Per Macworld, for the company’s first fiscal quarter of 2013, Apple posted revenue of US$54.5 billion and a net profit of US$13.1 billion. Revenue rose 17.7 percent from the 2012 first quarter, while profit was flat year-over-year. Apple earned US$13.81 per share, down half-a-percentage point from the US$13.87 it earned in the year-ago quarter.

Apple’s quarterly performance was in line with Wall Street expectations. Analysts were looking for sales of around US$54.7 billion for the quarter and earnings per share of US$13.42.

iPhone sales hit a record for the quarter ended Dec. 29, 2012, up 29 percent year over year to 47.8 million phones. That was within the 46 to 47 million range analysts were looking for. Apple says it sold 3.7 million phones a week during the quarter, compared to weekly sales of 2.6 million during the 2012 quarter.

iPhone sales growth was strong in all sales regions, Oppenheimer said, but particularly in Greater China, which includes China, Taiwan, and Hong Kong. Sales doubled year over year in that region.

Oppenheimer credited the “tremendous popularity” of iPhone 5 for driving Apple’s phone business—a not so subtle slap at rumors of sluggish iPhone 5 sales. Breaking with Apple’s typical practice of not addressing rumors, Cook did dismiss reports of iPhone order cuts.

iPad sales also set a new high-water mark, with 22.9 million tablets sold, compared to 15.4 million last year. That translates to more than 1.7 million iPads sold per week, a 60 percent increase from the year-ago quarter, according to Oppenheimer.

As is its custom, Apple didn’t break out sales figures between iPad models—it currently offers the iPad 2, a fourth-generation model of its full-sized iPad, and the iPad mini. Oppenheimer called the smaller version of Apple’s tablet a “tremendous hit.”

For the quarter, Apple sold more than 75 million iOS devices.

The company sold 12.7 million iPods, down about 21 percent compared to the year before. The iPod touch was (as always) popular during the holidays, and still accounts for more than half of all iPods sold. The company claims that the iPod owns more then 70 percent of the market for MP3 players.

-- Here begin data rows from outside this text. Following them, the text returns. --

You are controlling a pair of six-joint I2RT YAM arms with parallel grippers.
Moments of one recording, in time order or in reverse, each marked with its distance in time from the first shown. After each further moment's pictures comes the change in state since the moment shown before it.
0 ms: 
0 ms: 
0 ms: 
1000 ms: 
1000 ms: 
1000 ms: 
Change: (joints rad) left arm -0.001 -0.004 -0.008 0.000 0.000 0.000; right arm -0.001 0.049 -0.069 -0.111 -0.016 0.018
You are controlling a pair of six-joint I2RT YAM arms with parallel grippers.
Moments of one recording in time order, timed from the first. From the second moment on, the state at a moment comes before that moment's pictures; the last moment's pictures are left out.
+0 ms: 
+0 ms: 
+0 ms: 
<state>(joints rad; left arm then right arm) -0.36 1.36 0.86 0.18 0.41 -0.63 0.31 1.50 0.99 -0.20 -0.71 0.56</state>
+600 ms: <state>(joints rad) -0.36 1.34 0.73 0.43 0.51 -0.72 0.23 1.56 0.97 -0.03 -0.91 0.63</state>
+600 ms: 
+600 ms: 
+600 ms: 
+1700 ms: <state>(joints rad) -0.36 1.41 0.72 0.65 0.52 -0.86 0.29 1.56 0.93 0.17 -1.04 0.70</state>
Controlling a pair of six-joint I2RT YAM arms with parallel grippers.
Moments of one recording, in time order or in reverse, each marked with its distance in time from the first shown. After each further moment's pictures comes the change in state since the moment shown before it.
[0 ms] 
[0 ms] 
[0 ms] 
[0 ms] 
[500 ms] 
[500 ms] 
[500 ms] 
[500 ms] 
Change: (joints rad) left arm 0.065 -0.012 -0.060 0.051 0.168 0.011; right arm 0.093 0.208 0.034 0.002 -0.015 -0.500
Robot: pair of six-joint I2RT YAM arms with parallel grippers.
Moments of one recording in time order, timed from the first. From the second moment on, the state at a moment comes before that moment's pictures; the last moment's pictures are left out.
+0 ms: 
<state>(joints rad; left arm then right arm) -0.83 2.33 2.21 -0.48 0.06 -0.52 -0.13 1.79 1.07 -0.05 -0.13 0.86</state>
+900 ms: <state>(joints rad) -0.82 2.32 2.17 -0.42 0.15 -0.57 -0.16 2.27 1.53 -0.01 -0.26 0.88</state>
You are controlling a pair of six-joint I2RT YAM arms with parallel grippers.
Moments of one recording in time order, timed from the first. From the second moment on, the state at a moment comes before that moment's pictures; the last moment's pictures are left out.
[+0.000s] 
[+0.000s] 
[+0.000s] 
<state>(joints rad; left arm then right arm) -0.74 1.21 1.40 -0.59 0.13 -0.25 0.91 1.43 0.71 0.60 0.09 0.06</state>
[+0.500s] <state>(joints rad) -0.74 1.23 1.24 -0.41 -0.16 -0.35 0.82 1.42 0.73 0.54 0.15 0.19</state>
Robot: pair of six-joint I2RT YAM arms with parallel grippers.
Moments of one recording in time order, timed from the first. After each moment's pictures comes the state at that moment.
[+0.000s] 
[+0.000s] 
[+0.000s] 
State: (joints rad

iTunes generated US$2.1 billion in revenue, and the company established new all-time quarterly sales records for music, movies, and apps. The company added music stores in 56 countries, for a total of 119 around the world. The App Store sold 2 billion downloads in December; cumulative downloads have surpassed 40 billion, generating US$7 billion in payments to developers.

Apple made brief mention of its Apple TV offering, noting that it sold more than 2 million settop boxes during the holiday season quarter. That’s a 60 percent increase from the prior year.

Revenue from Apple’s retail effort was US$6.4 billion—an all-time high and a 5 percent increase over the 2012 first quarter. The company says that revenue is largely due to iPad and iPhone sales.

Apple opened 11 new stores, including four in its Greater China region. It expects to invest a bit less than US$1 billion in its retail stores this fiscal year.

Apple once again noted that the cumulative downloads have now surpassed 40 billion for the App Store, generating US$7 billion for developers. There were 2 billion downloads in the month of December alone.

Unusually, Apple did not break out the percentage of customers who purchased Macs at Apple Stores who were new to the platform. (In the past, that company has hovered consistently around 50 percent.) That omission could be a byproduct of the dip in Mac sales during the quarter.

For the second quarter ending in March, Apple expects sales to come in between US$41 and US$43 billion. That number would be slightly ahead of the US$39.2 billion in revenue the company logged in the 2012 second quarter. Apple is no longer giving analysts a forecast on earnings per share for the quarter, instead providing its expectations for gross margin and operating expenses in addition to revenue. (Apple expects gross margin to be between 37.5 and 38.5 percent for the upcoming quarter while operating expenses will come in at US$3.8 and US$3.9 billion.)